The data will include statistics on both ground shaking (earthquake) and tsunami-induced fires, an area not studied until now.

It will also provide important information about how fires spread through neighborhoods, enabling more meaningful comparison with the emerging new generation of physics-based urban fire models, which Davidson says are “potentially powerful” but need real event comparisons to build their credibility.

Davidson says she hopes the work will lead to better post-earthquake fire models, which can be integrated into regional models that support long-term emergency response planning, urban planning and loss estimation.

Finally, the project promises to provide new insights into how post-earthquake fires start, spread and are suppressed in industrial facilities specifically, and how typical fire safety systems perform during an extreme earthquake. This information may have major implications in seismically active regions such as Los Angeles, which is home to many industrial facilities, and San Francisco.

“The recent earthquake in Japan is a critical opportunity to learn about where, how, and when fires occur following earthquakes,” says Davidson. “It is crucial to capture data from all similar events, even those that are not exactly the same as would be expected in a U.S. earthquake, such as wildland-urban interface fires.”

Funding for the project is provided through a one-year grant from the National Science Foundation’s Rapid Response Research (RAPID) program, which enables quick-response research on natural or anthropogenic disasters and similar unanticipated events.

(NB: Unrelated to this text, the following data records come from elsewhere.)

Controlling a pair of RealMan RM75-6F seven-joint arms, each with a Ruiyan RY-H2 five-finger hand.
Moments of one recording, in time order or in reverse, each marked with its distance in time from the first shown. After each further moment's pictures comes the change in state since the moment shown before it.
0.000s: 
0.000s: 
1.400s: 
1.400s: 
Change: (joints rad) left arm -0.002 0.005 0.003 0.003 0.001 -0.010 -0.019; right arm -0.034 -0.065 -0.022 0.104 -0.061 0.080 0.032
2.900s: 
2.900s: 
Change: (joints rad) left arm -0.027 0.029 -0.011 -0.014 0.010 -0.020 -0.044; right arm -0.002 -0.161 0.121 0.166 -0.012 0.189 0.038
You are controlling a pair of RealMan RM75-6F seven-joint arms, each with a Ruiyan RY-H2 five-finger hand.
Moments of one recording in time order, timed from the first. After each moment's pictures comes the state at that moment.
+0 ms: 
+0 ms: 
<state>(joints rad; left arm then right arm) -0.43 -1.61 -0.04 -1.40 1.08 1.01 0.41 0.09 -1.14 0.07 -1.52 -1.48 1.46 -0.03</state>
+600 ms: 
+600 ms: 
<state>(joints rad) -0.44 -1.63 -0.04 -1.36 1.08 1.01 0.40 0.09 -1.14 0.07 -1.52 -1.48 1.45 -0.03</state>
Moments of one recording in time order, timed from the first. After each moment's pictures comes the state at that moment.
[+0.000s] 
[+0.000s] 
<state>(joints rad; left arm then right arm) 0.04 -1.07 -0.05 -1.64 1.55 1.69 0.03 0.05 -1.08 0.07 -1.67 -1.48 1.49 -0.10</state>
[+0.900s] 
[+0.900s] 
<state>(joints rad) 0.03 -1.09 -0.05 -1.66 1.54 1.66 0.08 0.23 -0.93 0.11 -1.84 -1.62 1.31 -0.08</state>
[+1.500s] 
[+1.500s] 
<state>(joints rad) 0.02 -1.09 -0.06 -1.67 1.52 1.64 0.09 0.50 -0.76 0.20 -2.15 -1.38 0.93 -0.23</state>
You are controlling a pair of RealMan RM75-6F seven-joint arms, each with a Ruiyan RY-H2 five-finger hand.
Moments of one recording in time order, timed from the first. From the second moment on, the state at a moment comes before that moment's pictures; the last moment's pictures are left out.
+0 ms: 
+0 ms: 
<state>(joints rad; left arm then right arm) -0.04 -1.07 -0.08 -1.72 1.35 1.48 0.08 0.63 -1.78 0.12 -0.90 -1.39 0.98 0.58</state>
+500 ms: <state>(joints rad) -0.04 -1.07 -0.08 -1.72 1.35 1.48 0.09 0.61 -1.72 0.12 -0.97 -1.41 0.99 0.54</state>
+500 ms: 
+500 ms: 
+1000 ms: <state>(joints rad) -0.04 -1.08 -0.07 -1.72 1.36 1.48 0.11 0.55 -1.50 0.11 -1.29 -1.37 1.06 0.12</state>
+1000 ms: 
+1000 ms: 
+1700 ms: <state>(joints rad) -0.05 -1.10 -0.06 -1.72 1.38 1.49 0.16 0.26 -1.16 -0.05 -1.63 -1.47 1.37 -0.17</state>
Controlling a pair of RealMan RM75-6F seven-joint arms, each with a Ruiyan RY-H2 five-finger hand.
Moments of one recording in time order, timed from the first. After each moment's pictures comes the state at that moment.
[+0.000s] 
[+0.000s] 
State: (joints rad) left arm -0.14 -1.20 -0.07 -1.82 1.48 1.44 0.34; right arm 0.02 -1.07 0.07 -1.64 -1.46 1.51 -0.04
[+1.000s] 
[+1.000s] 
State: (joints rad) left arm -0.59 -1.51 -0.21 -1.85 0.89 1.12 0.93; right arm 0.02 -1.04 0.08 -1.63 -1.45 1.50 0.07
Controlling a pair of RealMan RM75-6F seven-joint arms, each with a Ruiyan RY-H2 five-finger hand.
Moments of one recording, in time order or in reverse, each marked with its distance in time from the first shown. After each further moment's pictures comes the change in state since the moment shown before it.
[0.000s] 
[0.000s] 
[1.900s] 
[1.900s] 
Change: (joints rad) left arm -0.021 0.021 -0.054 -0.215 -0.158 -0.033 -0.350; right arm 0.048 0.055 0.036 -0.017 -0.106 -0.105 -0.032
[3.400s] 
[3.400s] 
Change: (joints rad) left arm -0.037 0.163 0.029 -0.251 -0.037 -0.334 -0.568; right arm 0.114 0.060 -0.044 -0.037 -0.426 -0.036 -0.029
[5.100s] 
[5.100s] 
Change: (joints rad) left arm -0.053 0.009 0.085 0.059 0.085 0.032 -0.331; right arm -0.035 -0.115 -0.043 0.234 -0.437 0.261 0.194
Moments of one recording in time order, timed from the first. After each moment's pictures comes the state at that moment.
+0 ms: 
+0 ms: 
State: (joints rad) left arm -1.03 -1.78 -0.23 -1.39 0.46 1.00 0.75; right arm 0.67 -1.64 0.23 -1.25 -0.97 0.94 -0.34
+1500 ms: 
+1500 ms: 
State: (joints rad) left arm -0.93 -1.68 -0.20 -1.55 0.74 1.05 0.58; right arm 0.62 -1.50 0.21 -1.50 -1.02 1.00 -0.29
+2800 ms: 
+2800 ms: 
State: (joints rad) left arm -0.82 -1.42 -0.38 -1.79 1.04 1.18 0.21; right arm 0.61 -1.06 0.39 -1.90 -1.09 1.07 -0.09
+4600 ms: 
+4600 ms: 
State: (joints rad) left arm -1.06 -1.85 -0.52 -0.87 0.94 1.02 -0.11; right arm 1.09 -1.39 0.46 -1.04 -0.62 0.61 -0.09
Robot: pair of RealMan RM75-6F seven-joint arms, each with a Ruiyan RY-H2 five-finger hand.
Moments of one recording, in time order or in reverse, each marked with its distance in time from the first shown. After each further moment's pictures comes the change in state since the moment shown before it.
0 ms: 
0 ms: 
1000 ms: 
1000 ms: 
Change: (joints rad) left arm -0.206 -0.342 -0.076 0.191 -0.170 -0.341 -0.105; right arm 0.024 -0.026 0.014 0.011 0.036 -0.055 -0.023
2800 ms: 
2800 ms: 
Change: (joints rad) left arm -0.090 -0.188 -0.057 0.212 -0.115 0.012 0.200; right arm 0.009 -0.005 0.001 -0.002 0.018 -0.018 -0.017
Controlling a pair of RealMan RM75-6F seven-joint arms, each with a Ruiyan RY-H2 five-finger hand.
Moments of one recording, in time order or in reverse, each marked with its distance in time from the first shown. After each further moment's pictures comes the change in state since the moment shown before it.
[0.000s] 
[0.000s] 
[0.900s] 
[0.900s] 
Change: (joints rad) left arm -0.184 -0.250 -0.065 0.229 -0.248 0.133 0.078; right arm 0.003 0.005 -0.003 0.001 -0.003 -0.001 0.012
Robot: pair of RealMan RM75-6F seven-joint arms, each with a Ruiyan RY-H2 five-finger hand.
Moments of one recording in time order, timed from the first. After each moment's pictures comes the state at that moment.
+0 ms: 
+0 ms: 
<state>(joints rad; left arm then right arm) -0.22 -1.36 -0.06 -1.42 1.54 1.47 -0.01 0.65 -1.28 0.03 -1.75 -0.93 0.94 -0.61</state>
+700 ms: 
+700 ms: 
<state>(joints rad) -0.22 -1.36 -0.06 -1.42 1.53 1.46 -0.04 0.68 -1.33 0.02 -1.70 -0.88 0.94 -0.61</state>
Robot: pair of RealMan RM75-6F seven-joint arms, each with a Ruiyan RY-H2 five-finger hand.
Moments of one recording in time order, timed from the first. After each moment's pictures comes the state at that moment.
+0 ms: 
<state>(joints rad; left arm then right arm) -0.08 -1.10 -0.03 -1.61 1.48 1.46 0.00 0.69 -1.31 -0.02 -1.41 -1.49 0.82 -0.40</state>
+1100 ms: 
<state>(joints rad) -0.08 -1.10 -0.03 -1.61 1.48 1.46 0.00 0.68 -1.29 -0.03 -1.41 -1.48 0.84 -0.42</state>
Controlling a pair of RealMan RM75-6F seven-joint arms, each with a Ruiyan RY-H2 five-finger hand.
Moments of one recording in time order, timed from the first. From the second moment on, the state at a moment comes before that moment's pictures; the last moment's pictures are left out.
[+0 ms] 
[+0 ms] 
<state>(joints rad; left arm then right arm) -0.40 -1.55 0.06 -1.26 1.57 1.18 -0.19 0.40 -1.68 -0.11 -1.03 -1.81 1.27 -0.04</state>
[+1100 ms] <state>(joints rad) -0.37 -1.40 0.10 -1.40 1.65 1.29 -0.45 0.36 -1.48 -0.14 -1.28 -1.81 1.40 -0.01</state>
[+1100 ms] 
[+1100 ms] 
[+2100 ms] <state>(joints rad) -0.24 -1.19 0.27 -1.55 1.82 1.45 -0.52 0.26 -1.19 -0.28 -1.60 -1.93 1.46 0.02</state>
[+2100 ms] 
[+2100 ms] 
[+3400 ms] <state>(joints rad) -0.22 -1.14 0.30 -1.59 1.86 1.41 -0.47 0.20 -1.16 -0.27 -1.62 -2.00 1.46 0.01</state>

This is Davidson’s third RAPID grant. In 2010, she was among the UD researchers to study the Haiti earthquake. In a separate project, she is investigating the gas pipeline explosion fire in San Bruno, Calif., also with Scawthorn, that leveled an entire neighborhood.

About the professor

Rachel Davidson joined UD in 2007. She is an associate professor in the Department of Civil and Environmental Engineering and a core faculty member of UD's internationally renowned, interdisciplinary Disaster Research Center (DRC). She conducts research on natural disaster risk modeling and civil infrastructure systems with a focus on regional risk and lifeline risk -- for example, electric power and water supply. She has modeled earthquakes, hurricanes, urban fire and ice storm risk, both to better characterize risk and to identify effective risk management decisions.